* EXERCISE DESCRIPTION
Take the data below and copy exactly the lines starting at the one with "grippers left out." and finishing at the one with "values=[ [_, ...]", both included.

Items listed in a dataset
_ _ _

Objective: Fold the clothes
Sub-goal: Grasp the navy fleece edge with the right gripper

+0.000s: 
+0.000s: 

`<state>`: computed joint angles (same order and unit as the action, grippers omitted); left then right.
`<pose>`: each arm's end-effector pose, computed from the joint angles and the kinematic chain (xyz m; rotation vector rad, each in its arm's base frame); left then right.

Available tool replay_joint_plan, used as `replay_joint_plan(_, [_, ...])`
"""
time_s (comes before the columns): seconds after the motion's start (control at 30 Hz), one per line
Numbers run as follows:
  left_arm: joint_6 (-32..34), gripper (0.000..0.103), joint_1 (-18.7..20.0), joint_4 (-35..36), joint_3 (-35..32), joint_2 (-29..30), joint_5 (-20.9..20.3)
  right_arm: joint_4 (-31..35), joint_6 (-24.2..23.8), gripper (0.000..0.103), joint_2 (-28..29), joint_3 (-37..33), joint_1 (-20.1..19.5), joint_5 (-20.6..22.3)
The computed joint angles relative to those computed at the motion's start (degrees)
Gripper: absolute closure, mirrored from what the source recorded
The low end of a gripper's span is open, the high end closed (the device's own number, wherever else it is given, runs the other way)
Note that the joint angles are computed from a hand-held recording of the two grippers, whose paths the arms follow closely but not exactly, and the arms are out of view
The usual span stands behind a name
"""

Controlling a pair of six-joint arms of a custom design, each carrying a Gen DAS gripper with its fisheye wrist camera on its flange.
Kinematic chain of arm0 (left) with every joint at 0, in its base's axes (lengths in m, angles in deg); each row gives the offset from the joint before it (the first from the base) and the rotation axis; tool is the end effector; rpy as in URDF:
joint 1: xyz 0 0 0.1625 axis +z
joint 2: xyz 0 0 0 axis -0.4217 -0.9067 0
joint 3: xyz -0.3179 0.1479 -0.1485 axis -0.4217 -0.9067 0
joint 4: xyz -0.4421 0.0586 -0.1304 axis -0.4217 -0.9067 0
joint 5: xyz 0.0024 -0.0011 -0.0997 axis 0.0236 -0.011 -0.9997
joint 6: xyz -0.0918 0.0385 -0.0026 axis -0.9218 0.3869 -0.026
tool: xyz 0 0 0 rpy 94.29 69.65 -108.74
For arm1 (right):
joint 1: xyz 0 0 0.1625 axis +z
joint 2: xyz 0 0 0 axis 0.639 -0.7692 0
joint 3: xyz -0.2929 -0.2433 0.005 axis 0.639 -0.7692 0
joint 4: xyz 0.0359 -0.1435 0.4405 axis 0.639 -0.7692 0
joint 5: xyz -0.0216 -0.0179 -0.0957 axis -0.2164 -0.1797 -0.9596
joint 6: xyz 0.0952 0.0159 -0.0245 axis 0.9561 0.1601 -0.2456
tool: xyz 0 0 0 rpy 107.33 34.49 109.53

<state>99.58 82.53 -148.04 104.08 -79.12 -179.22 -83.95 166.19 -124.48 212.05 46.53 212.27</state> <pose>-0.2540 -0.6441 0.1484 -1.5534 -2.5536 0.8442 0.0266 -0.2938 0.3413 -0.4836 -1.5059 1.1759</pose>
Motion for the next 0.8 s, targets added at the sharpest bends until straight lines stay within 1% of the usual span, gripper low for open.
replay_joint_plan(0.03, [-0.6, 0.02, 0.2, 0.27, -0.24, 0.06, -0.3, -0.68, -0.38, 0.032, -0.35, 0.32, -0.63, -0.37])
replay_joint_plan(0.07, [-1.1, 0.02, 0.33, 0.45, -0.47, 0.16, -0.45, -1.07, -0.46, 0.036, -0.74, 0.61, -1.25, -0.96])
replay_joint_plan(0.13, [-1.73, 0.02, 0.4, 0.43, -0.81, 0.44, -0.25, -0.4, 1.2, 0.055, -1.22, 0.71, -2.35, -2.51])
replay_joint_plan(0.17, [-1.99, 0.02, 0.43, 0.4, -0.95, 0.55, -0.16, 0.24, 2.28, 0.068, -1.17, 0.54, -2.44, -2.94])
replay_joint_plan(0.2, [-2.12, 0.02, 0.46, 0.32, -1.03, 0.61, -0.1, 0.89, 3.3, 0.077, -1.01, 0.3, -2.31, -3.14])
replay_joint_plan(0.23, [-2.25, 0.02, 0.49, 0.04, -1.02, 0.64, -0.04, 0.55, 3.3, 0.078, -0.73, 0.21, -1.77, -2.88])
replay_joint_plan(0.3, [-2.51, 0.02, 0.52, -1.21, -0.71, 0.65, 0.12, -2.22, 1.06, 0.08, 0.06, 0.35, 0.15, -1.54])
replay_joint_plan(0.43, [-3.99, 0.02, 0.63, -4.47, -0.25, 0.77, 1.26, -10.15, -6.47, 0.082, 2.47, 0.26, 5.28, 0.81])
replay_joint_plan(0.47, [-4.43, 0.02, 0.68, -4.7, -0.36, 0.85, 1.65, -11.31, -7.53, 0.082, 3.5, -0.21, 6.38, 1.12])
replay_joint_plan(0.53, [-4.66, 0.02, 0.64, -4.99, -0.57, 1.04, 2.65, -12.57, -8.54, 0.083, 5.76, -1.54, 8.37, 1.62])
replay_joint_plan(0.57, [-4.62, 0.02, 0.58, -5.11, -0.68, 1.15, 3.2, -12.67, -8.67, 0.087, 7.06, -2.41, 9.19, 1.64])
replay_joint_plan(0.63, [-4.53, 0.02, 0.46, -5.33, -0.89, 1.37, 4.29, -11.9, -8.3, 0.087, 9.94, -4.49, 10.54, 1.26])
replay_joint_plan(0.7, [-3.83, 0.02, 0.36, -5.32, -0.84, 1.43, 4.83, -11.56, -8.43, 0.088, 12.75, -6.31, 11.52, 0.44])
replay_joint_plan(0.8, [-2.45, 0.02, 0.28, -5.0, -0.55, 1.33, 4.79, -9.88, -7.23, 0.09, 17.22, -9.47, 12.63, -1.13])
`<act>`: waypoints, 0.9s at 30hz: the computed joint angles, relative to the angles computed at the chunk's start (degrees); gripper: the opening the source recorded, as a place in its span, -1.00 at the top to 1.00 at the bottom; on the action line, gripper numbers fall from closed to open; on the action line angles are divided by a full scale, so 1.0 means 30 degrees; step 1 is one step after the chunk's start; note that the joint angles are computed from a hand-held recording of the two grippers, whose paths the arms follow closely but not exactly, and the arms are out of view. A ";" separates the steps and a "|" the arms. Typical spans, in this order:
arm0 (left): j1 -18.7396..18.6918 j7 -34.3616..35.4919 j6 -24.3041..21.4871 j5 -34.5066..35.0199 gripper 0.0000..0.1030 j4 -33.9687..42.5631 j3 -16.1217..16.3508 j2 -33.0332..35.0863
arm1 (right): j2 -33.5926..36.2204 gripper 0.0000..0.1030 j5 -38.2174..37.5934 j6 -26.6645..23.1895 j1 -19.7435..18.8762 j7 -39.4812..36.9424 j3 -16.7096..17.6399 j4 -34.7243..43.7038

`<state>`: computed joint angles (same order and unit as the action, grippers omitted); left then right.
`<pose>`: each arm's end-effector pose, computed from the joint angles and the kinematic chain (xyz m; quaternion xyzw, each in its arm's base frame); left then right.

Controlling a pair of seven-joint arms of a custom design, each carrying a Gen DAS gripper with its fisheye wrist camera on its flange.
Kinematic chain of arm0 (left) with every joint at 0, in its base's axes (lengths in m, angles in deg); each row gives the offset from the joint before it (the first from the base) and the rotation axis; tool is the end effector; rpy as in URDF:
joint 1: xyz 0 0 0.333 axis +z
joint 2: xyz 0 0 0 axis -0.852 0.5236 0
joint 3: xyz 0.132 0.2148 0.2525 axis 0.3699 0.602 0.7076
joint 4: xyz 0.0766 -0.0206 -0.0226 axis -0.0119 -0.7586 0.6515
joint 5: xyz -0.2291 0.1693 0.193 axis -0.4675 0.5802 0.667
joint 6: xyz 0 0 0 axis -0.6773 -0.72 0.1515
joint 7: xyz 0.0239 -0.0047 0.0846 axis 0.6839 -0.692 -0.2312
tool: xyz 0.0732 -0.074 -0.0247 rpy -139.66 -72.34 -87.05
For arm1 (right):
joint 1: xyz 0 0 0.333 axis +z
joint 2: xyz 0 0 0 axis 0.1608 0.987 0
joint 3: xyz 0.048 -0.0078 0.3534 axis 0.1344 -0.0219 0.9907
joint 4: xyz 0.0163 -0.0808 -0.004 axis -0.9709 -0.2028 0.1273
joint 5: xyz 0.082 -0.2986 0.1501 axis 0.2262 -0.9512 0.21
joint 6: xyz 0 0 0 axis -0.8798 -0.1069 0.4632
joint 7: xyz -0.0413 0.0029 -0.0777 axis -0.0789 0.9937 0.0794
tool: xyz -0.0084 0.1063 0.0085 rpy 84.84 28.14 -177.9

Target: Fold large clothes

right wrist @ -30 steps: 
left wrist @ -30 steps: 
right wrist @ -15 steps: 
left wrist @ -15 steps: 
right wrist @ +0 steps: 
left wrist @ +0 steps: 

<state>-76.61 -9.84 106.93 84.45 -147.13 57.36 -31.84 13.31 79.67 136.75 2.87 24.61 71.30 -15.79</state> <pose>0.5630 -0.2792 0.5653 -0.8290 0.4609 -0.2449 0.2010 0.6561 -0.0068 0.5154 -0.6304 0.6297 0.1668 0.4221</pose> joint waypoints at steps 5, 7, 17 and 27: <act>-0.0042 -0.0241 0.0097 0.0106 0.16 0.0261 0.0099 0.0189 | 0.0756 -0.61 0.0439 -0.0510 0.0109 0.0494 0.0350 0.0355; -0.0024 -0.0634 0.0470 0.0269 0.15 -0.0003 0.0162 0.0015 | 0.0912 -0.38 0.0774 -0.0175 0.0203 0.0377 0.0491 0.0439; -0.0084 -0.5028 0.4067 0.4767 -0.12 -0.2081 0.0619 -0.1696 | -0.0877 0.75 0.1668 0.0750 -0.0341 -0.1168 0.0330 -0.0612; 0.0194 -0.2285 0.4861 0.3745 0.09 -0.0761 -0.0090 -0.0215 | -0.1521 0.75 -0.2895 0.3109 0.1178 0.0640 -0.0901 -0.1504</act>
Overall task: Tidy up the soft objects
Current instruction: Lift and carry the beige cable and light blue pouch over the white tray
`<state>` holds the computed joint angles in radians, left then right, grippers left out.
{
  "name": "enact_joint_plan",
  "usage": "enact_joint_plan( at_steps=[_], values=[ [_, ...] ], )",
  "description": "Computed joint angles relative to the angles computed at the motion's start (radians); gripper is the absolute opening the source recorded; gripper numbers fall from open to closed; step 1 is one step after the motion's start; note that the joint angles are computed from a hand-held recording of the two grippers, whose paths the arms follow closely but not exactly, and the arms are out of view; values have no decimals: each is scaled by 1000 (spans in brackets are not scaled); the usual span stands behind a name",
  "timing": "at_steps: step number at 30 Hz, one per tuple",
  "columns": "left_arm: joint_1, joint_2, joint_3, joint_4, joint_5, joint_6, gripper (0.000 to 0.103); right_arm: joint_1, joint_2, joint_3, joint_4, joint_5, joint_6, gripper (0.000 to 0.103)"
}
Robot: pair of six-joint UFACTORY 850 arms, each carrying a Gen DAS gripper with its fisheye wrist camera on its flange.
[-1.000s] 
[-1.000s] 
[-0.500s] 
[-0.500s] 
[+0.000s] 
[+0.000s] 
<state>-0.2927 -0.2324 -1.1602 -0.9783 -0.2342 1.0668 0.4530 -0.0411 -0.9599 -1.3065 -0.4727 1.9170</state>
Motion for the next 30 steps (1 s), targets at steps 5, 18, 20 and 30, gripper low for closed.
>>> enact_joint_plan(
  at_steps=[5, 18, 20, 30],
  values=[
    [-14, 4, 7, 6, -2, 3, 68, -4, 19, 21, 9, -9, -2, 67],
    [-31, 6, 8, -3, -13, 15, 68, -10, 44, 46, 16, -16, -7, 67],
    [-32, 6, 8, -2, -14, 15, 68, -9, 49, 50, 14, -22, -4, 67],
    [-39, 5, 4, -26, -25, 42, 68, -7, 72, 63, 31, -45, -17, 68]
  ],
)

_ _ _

* RESPONSE TO THIS EXERCISE
`<state>` holds the computed joint angles in radians, left then right, grippers left out.
{
  "name": "enact_joint_plan",
  "usage": "enact_joint_plan( at_steps=[_], values=[ [_, ...] ], )",

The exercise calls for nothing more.